Transitioning from Violence (TfV)

Overview

The Transitioning from Violence (TfV) international consortium catalyzes scholars, policymakers, and practitioners to support communities in transition. The overall programmatic aims include:

  • Co-analyzing and co-producing research and knowledges with and between Global South and Global North scholars, policymakers, and practitioners working internationally at local levels.
  • Facilitating the development of a shared research, policy, and practice agenda to better address persistent challenges and identify existing gaps in knowledge(s).
  • Connecting people working on a common theme, creating communities of practice and research working groups to strengthen locally informed, evidence-based research, policies, and program interventions.

The TfV international consortium is led by Mershon Center’s Associate Director Teri Murphy and a global advisory committee. The thematic foci for 2023-2024 are:

Current Advisory Organizations: United States Institute of Peace, Northern Ireland Executive, the Corrymeela Community, Ulster University, Bradford UniversityPontificia Universidad Javeriana Bogotá 

2023-24 Thematic Focus

We believe rituals can play an important role in supporting the international community’s efforts to stabilize societies experiencing or recovering from conflict. Their power to speak to people on an emotional, psychological, and spiritual level, using their own cultural tradition means that rituals have a unique ability to engage divided communities. While they alone cannot address long histories of violence and deep-seated issues of conflict, they can work as part of a spectrum of interventions linking to sustaining peace, social cohesion, and development.

Our inquiry is designed to help peacebuilding scholars and practitioners document what they are doing, reflect on their practice, grapple with the dilemmas facing them, make their learning accessible to others, and build a bridge to others who work through more formal modes of global security and stability.

Some of the specific objectives for 2023-2024 include:

  • Convening peace practitioners who use formal and informal rituals to encourage social reconciliation after political violence and learning from their practices.
  • Facilitating research/policy working groups to focus on a particular type of ritual such as (re)integration or narrative; co-producing academic research and policy recommendations.
  • Hosting on-going learning platforms and public-facing events.
  • Developing and articulating theories of change through ritual practices, explaining how and why they (might) support social transformation.
  • Exploring if there are general principles, ethics, and strategies to guide ritualizing peace practices.

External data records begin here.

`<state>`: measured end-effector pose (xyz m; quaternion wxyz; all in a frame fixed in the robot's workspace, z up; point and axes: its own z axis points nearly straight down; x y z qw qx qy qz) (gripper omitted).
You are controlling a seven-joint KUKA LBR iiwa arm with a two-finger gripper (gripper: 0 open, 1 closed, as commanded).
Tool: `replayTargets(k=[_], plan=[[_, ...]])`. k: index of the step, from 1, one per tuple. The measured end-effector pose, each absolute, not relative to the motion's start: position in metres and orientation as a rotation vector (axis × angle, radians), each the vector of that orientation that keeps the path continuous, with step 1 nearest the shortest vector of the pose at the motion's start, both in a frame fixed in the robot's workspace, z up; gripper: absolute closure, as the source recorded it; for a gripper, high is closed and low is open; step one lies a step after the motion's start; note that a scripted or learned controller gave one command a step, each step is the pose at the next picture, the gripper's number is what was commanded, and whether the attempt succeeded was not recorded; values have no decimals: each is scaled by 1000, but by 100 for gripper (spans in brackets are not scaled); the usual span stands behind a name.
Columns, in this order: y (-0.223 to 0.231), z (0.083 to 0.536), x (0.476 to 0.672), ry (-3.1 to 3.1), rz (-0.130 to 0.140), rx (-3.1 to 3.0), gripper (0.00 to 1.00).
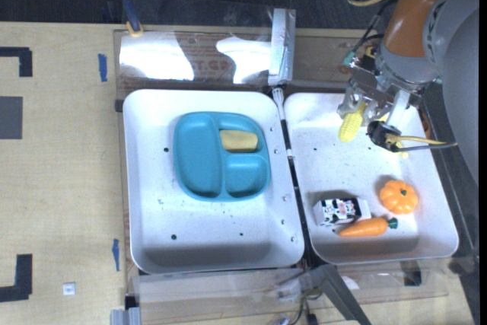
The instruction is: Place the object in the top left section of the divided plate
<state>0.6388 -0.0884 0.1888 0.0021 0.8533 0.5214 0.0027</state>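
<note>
Jaws [359, 109] apparently gripping yellow corn cob [349, 123] | over right bin [437, 186]

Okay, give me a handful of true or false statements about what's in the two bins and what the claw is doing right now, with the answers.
1. The blue divided plate sits in the left bin. True.
2. A yellowish item lies in one of the plate's sections. True.
3. The claw hangs over the left bin. False: it is above the right bin, with a yellow corn cob at its tip.
4. The pumpkin is on the plate. False: it lies in the right bin.
5. The carrot lies beside a black-and-white item. True.
</note>
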Motion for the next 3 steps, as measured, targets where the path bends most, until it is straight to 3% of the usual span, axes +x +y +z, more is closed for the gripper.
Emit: replayTargets(k=[1,2,3], plan=[[-91,95,593,1326,1,2848,100],[-78,188,657,1582,7,2710,100],[-79,185,655,1582,0,2713,0]])
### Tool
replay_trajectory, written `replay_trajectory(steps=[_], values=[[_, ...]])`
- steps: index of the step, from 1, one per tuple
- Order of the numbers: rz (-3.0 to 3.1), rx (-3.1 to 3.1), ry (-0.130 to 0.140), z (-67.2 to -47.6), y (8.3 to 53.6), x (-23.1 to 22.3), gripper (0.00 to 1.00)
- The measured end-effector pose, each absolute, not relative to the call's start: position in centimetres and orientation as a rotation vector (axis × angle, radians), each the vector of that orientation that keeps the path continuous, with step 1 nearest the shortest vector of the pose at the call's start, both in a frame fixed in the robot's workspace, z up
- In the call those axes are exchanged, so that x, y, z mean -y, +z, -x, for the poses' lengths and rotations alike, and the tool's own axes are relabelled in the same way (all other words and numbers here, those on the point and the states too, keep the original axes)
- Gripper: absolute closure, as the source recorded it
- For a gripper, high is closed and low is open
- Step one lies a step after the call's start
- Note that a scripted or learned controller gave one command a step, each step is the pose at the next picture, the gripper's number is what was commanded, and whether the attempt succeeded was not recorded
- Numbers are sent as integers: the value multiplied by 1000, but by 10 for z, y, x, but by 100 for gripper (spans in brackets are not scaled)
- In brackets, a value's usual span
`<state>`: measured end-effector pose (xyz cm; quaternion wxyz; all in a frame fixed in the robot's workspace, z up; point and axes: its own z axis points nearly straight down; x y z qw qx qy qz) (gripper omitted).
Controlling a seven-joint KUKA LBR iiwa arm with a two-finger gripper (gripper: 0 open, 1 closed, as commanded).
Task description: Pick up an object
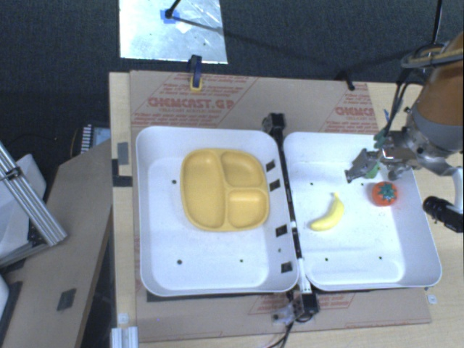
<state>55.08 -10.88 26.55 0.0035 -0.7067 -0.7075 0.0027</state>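
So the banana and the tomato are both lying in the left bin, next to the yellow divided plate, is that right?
Not quite. The camera view shows the banana and the tomato lying in the right bin. The yellow divided plate sits by itself in the left bin.

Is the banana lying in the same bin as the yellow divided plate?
No, the banana lies in the right bin, while the yellow divided plate sits in the left bin.

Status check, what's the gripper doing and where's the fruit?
Gripper over the right bin, upper area, nothing seen in it. Banana lying mid-bin, strawberry near the right wall. Yellow tray in left bin. Nothing blocking the banana.
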Motion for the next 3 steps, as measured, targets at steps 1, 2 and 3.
replay_trajectory(steps=[1,2,3], values=[[2219,2226,-2,-553,271,109,0],[2218,2221,2,-550,215,99,0],[2220,2220,2,-552,172,96,0]])
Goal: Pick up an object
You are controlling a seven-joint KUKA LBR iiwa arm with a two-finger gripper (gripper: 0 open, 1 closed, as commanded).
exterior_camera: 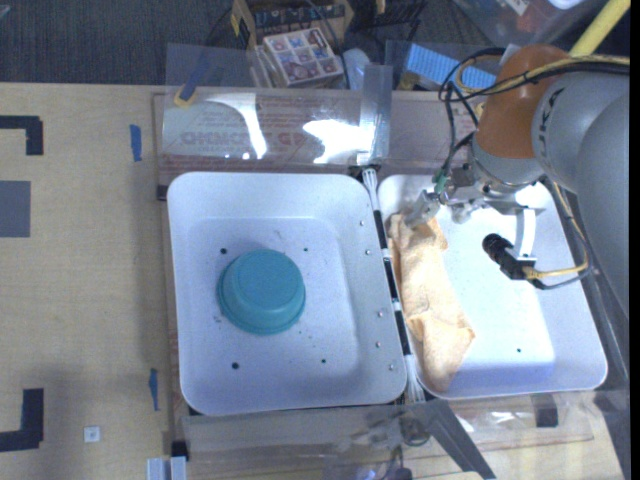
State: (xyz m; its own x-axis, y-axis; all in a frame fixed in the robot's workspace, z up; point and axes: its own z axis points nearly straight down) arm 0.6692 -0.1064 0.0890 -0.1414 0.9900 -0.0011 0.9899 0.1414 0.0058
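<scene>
A teal round bowl (262, 290) lies upside down in the middle of the left white bin (200, 213). A tan crumpled cloth (430, 293) stretches along the left wall of the right bin (560, 358), from its far end to its near corner. My gripper (437, 201) hangs over the far left part of the right bin, right at the cloth's upper end. The grey arm with its orange band (520, 103) comes in from the upper right and hides the bin's far right corner.
A black cable plug (500, 251) dangles from the wrist over the right bin's floor. A metal divider (385, 268) separates the two bins. A clear plastic sheet (270, 133) stands behind the left bin, with boxes and clutter beyond it.
</scene>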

Is peace measurable? This presentation series brings together researchers, practitioners, and policy specialists across disciplinary backgrounds to explore the diverse and myriad ways in which peace is defined and studied.

Working from an internationally recognized Peace Studies paradigm rooted in the social sciences, Measuring Peace is premised on the belief that durable peace requires more than the absence of active conflict and violence. Rather, an enduring “positive peace” must be collaboratively cultivated through multi-level interventions on local, national, and global scales. Peace-building processes are therefore complex, non-linear, and highly fluid, and require comprehensive social, political, economic, and structural strategies.

Featured speakers in this series will present innovative approaches to the study and practice of peace around the world— and how scholarly research and analysis can help to shape effective policy and intervention strategies on the ground. Topics covered during the 2023-2024 series will include identifying micro-dynamic and everyday indicators of peace, tracking peace accord implementation, tackling paramilitarism, and promoting social healing.

Graduate students who attend at least 2 webinars and the all-day Everyday Peace Indicator workshop (https://www.everydaypeaceindicators.org/) with Dr. Roger MacGinty in March 2024 will receive a Mershon Certificate in Measuring Peace.

Guiding Questions for this Series:

  1. What does it mean to assess peace? What kinds of working definitions and analytical metrics can we set to make “peace” a discrete and measurable research subject?
  2. Which kinds of inter/disciplinary research methodologies are most generative for doing peace research? What are the benefits and limitations of different models?
  3.  How can we productively speak to and across historically- and geographically-specific cases of violent conflict in order to make broader claims about what it means to achieve peace?
Group of scholars outside sitting around a fire pit in Northern Ireland

Transitioning From Violence: Mershon Center partners with United States Institute of Peace

This summer Mershon’s Transitioning from Violence Consortium partnered with the US Institute of Peace on a two part theory-to-practice workshop among global experts. This followed on TFV’s year-long exploration of the role rituals can play in violent disengagement and (re)integration (VEDR) processes. In May, ten scholars shared related research on case studies from Spain, Yemen, the African Great Lakes region, Canada, Northern Ireland, Sri Lanka, and Colombia in a virtual symposium. An in-person meeting, hosted by the Corrymeela Peace Centre in Northern Ireland, followed in June. Twenty policy and practitioner experts, with two academic commentators, spent the week together sharing the ways rituals and related practices have been used to support local truth-telling, social reconciliation, and healing in the aftermath of violent conflict. An edited volume of the case studies and a mini-series focused on policy and practical application are forthcoming through USIP Publications.